Hillary B. Cassel is an American attorney and politician serving as a member of the Florida House of Representatives for the 101st district. She assumed office on November 8, 2022. Formerly a Democrat, she changed her party affiliation to Republican
in 2024.

== Education ==
Cassel earned a Bachelor of Science in political science and government from Florida State University in 2003 and a Juris Doctor from the Shepard Broad College of Law. While in law school, Cassel served as an editor on the Nova Law Review, was Chief Advocate of the Moot Court Honor Society, was a member of the Order of the Barristers, and earned the "Best Advocate" award from the National Institute for Trial Advocacy, among other distinctions.

== Career ==
From 2006 to 2009, Cassel served as an assistant state attorney in the 17th Circuit State Attorney's Office.
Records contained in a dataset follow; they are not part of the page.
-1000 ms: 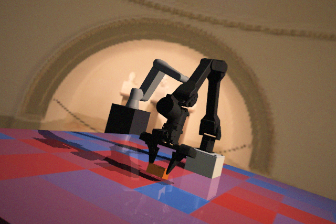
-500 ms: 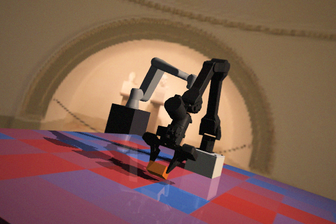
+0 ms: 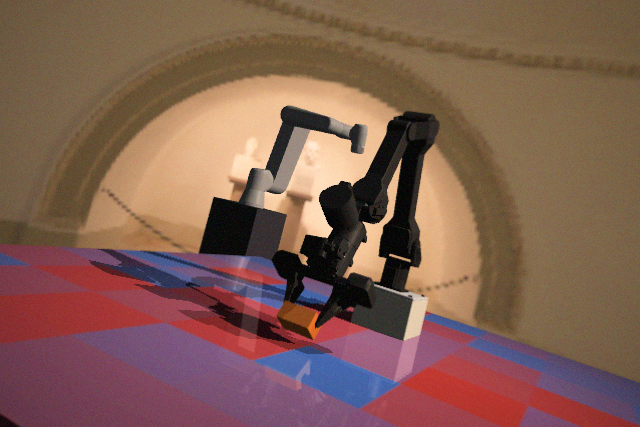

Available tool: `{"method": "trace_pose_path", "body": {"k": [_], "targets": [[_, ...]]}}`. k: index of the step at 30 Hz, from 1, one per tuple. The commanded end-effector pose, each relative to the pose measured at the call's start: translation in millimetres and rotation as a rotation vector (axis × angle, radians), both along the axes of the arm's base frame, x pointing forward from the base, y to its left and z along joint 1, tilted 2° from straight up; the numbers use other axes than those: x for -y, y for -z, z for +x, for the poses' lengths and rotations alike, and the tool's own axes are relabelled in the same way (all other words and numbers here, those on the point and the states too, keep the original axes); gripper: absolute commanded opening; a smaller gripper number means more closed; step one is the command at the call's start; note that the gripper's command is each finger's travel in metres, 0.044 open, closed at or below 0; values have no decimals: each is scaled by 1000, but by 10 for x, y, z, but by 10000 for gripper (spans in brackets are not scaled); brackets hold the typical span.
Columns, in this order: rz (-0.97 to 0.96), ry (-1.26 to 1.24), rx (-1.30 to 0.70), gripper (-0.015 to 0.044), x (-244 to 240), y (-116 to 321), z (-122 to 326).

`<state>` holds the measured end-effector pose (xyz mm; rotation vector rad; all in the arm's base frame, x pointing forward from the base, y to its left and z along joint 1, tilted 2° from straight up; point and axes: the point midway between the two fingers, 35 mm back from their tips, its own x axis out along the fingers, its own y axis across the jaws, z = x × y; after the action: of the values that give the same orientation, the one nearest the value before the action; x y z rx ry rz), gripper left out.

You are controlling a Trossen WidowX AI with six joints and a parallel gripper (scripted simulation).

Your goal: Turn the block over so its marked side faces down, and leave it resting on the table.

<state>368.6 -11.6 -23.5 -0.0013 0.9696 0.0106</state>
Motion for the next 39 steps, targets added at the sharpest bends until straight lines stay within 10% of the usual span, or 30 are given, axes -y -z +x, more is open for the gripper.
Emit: {"method": "trace_pose_path", "body": {"k": [1, 39], "targets": [[7, 2, 43, 0, -4, 121, 25], [11, 3, 525, 0, -11, 269, -104]]}}
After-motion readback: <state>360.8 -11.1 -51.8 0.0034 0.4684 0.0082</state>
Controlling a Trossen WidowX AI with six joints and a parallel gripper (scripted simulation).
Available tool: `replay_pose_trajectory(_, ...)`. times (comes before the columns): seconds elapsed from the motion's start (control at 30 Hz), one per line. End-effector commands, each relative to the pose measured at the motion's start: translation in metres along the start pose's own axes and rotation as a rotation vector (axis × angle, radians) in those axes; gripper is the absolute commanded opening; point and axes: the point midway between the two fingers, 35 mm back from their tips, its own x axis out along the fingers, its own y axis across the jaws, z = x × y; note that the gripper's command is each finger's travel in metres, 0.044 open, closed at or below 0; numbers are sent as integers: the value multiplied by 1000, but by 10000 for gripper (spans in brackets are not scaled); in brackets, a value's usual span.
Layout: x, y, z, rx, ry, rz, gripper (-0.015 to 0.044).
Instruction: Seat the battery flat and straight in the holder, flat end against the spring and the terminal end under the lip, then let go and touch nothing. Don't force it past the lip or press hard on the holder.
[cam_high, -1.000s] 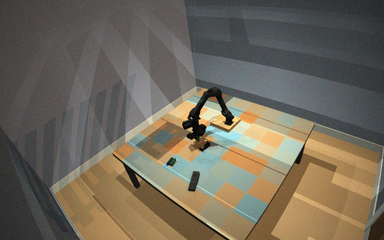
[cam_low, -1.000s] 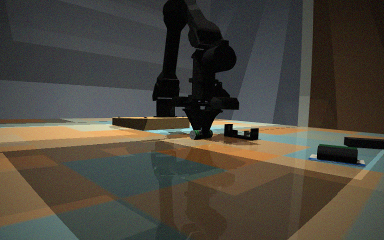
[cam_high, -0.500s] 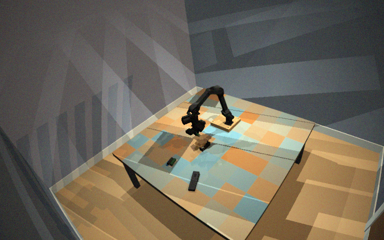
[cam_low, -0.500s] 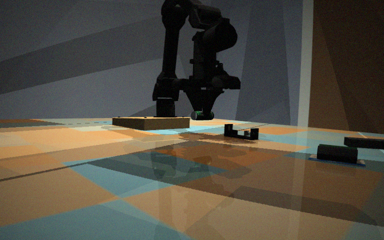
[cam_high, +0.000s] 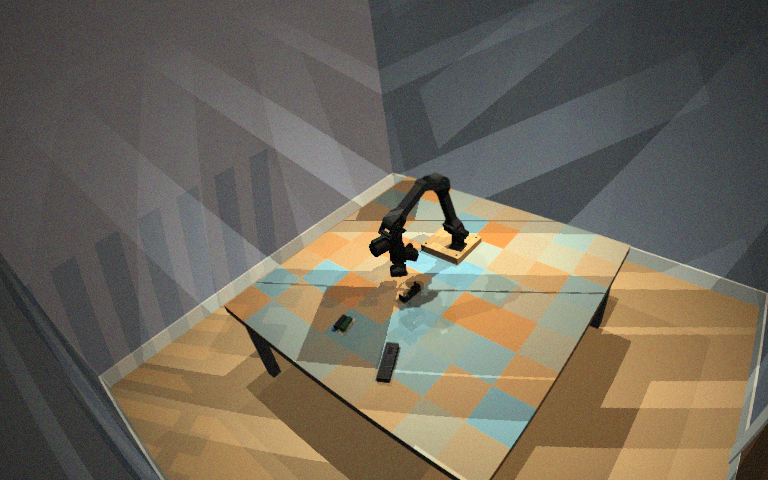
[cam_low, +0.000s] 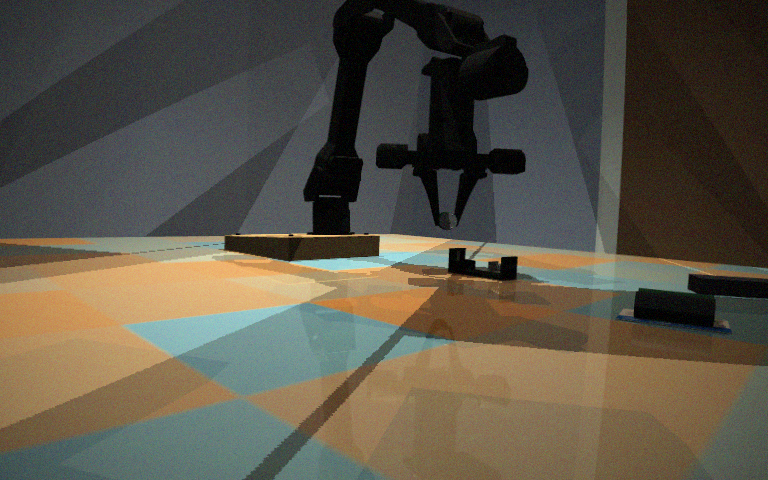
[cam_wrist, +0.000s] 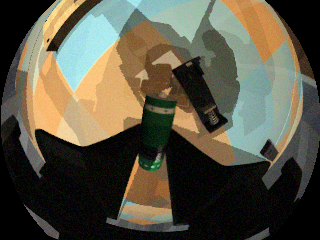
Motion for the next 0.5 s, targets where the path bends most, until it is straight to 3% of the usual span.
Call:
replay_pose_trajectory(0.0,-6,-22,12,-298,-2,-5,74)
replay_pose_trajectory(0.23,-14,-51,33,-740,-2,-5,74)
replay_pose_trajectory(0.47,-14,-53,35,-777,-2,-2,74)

From 2010 to 2013, she was an associate at Berk, Merchant, & Sims. She then worked as a senior associate at an insurance defense firm from 2012 to 2014. It was at this time that she met her husband and law partner, Michael. She was then a partner at Geyer Fuxa Tyler from 2014 to 2017 before establishing Cassel & Cassel in 2017.

Despite her freshman legislator status, Cassel was placed in the spotlight by the Democratic Caucus during the 2022 special session related to the Florida property insurance market due to her expertise in the subject matter. Cassel presented closing arguments in both the commerce committee as an ex officio member and floor debate during the house session on behalf of the caucus. She further provided closing remarks during the post-session press conference along with House Minority Leader Fentrice Driskell. Less than 24 hours after Cassel spoke to Insurance Commissioner David Altmaier's role in the insurance legislation passed during the special session, Mr. Altmaier resigned as Florida's Insurance Commissioner.

On December 27, 2024, Cassel announced that she was leaving the Democratic Party in favor of the Republican Party, citing the former's "failure to unequivocally support Israel" in the Gaza war.